→ What the exercise asks: Nothing but the lines from the one containing "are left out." to the end of the records that follow should be transcribed, each exactly, with the pictures left out.

→ Working data:
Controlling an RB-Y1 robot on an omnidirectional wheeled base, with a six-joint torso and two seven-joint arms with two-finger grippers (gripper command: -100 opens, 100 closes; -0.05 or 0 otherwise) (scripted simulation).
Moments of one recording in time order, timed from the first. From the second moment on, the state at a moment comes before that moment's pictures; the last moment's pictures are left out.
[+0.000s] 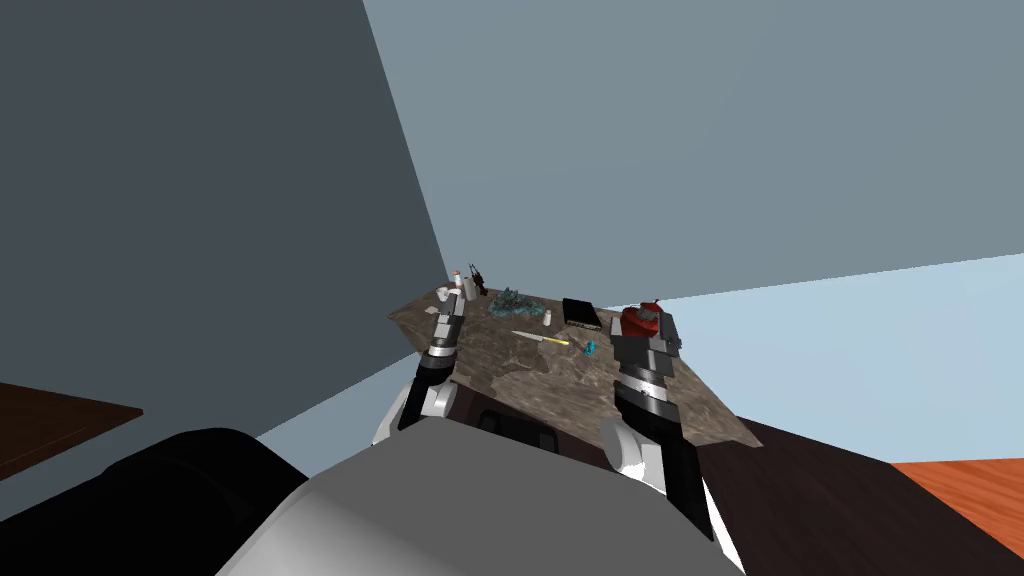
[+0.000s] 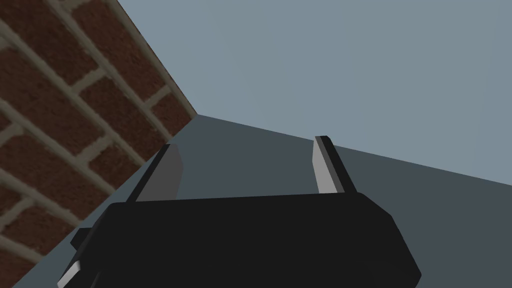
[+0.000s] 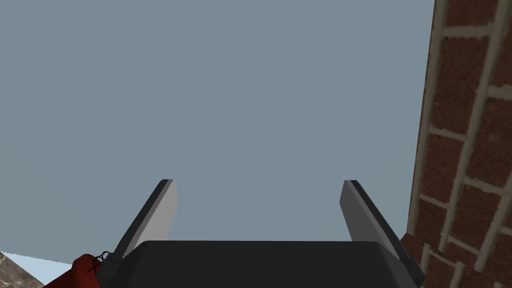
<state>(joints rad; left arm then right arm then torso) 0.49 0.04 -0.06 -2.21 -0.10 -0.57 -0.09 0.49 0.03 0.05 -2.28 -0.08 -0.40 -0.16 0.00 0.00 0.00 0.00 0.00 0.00</state>
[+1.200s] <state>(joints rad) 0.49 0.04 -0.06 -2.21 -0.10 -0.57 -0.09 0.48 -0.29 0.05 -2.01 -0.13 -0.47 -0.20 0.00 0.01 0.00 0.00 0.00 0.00</state>
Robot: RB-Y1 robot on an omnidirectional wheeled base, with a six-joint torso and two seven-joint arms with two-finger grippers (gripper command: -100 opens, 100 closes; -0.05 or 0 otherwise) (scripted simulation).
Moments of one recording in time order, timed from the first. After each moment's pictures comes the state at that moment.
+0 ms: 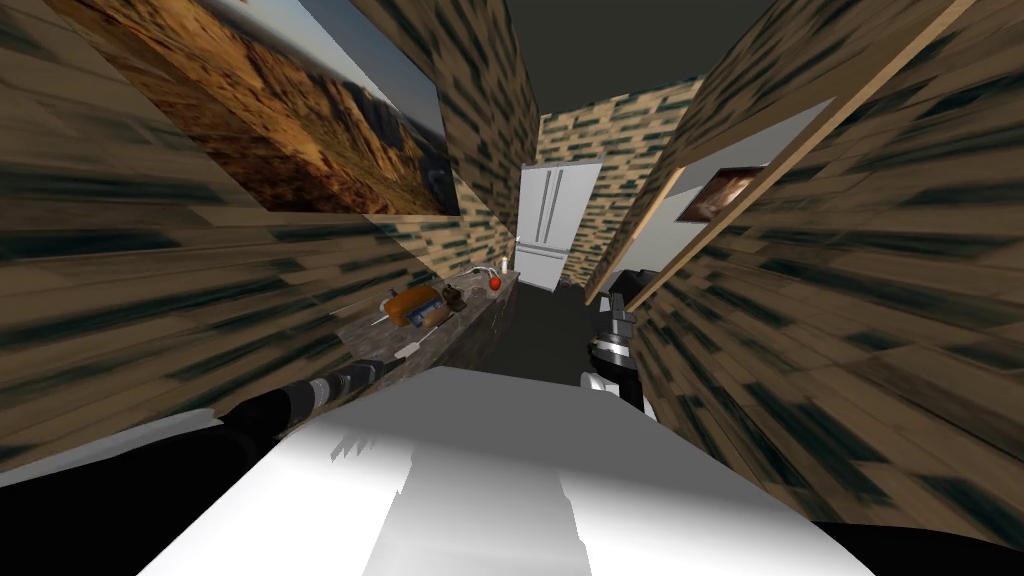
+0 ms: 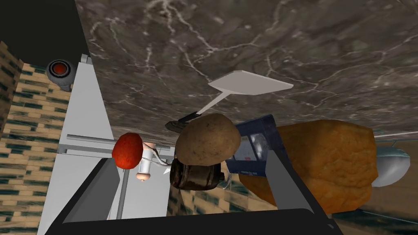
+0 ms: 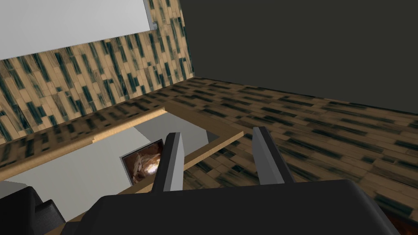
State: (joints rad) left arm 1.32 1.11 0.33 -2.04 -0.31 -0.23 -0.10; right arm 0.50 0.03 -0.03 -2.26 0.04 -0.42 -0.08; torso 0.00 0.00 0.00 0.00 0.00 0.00
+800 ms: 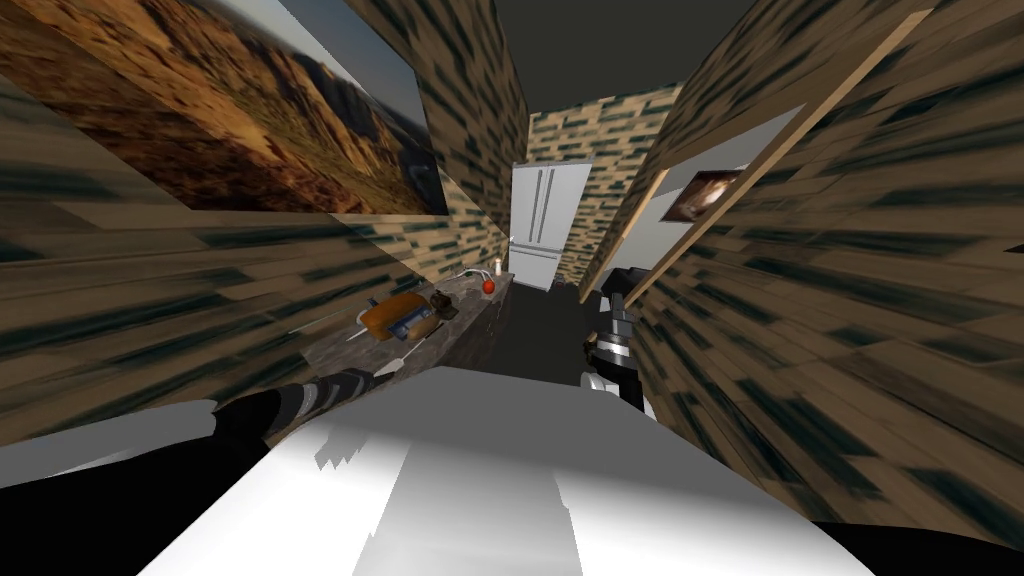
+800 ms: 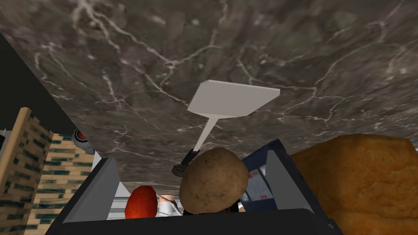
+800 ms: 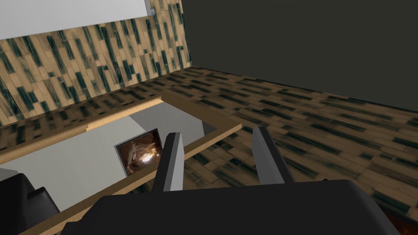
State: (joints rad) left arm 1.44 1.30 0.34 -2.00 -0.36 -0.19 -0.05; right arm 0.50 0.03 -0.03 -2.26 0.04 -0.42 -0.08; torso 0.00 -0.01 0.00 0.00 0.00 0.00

→ Solved exercise:
Moments of one recording in time order, timed from the first. From the second moment on, the state at a moment comes before that moment's pictures; the last moment's pictures are left out.
[+0.000s] 
[+0.000s] 
[+0.000s] 
<state>(joints rad; left arm then right arm then torso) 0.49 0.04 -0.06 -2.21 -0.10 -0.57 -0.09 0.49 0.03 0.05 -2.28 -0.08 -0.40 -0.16 0.00 0.00 0.00 0.00 0.00 0.00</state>
[+1.200s] <state>(joints rad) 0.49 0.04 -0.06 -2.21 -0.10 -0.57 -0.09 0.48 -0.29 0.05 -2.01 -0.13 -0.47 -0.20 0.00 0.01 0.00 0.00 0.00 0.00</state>
Robot: RB-Y1 robot on an omnidirectional wheeled base, with a six-joint torso and two seven-joint arms with two-finger grippers (gripper command: -100 opens, 100 closes; -0.05 or 0 otherwise) (scripted simulation).
Moments of one recording in time order, timed from the first. After each moment's pictures comes the state at that moment.
+0 ms: 
+0 ms: 
+0 ms: 
State: (joints rad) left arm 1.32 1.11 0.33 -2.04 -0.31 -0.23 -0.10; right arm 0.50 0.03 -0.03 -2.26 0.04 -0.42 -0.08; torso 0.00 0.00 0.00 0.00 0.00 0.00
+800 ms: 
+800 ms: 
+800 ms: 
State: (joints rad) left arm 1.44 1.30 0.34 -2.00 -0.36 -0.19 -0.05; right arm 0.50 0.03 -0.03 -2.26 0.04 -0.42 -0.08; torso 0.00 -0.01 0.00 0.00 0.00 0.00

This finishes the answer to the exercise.